Effectively my early music along with my early comic work such as this served as psychoanalysis. I was at the time very maudlin over several issues which I felt I could not discuss with anyone. So I created a monument of secrets both through music and this sort of comic work and I let it reflect on me. There is a very interesting vantage that one can create this way. Art longs for Arete, as the ancient Greeks would say. When one creates art they are expressing an infinitely capacious version of themselves, one not shackled by the psychological ills that might torture them in their life, one that is perfect. And to have this perfect form speak to you is an eventful process. Depending on how this art reflects on the artist I believe it can push him towards greater despair, or the opposite, guide him out of it. I was fortunate in that both music and early comic work lead towards the latter.

I was not interested in publicizing this work and only did it at the time because of two fake reasons and a real one. The first fake one was that my close peers at comic school were impressed and wanted the comics to go in the fanzine. The other was that I opined that even on an academic level "art which doesn't seek to communicate" should be exhibited so as to make it known that such art might exist. Hiding under this bullshit the real reason was that I felt an almost illicit thrill at the idea that something so completely incomprehensible to outsiders, yet so deeply meaningful to me could be read by hundreds of people. This feeling did not come from a sadism I think, towards the reader. It came from the ever-slight possibility that they could somehow peer behind the curtain and notice the real emotion that was in the heart of all of this. It was after all, an attempt at communication.

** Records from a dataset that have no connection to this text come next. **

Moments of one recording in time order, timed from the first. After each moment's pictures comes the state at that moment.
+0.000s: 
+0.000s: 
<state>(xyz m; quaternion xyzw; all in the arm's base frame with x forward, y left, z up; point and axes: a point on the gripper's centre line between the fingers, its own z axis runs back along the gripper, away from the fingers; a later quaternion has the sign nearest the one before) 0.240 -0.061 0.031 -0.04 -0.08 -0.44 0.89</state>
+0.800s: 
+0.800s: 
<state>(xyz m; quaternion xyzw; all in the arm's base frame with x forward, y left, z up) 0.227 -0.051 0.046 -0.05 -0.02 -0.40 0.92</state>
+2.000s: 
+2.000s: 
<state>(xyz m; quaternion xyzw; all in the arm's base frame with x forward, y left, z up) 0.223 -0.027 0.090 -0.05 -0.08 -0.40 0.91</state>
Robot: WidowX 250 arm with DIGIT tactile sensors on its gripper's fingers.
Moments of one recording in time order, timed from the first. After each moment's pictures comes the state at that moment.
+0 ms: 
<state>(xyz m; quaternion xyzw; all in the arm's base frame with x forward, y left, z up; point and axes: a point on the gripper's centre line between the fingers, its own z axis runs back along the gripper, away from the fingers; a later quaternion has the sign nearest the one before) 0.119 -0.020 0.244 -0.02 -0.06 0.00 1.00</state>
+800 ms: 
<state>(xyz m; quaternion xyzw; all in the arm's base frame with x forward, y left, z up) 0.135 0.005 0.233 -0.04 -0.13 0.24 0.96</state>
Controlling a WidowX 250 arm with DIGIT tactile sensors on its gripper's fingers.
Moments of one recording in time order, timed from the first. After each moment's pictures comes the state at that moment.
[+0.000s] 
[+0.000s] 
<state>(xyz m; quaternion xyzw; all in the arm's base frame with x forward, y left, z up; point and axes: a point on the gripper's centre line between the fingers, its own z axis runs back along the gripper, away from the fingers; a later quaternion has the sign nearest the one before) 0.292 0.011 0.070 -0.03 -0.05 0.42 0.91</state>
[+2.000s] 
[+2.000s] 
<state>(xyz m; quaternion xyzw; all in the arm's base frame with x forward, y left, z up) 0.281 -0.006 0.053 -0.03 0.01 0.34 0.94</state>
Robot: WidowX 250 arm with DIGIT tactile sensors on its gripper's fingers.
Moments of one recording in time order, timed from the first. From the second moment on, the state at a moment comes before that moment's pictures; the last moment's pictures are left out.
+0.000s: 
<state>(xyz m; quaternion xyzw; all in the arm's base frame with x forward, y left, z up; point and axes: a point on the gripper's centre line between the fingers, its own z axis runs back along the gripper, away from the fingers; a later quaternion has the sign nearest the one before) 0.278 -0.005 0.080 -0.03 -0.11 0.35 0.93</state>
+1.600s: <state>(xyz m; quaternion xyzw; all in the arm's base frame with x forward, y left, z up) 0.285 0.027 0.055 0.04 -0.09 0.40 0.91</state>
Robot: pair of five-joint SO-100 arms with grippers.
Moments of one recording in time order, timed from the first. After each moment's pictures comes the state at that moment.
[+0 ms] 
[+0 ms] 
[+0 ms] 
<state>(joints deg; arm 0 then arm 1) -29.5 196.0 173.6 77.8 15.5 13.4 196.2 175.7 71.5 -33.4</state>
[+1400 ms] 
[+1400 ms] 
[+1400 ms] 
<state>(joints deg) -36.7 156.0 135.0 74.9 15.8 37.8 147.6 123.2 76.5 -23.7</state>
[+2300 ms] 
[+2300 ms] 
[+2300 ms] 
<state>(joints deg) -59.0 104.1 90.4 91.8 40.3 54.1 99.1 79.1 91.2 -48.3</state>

At the time I rejected the few chances I had to explain anything about this comic and others I made like it. In fact when an acquaintance told me that she found the comic very 'poetic' I expressed a violent distaste and throttled any further attempt at what I felt was an easy and comfortable reading of my work with the harsh tone that belonged to a very anxious and troubled past version of me. I regret that sort of thing because I realize now that most of what this comic is about is plain and evident, if not in plot then certainly in universal emotion to anyone that has ever lost someone, has been unloved and is very anxious for their life to truly begin. Those are the emotions that fueled this comic and it took me a few years to realize that it is not in any fundamental way different from any other comic I had since made, even when I moved towards less capricious forms of storytelling. I am always surprised when people tell me it means something to them though, not so much because I think that is impossible but more because I always thought it would take more effort to get to the bottom of it. I guess it doesn't, I guess the many secrets I put into this to exorcise them, are visible to the kind-hearted.


Most artists are very embarrassed about their early steps. I don't feel that way about this, I like it a lot still. It has helped me with a difficult time and as an artifact of perseverance, I can show it to you.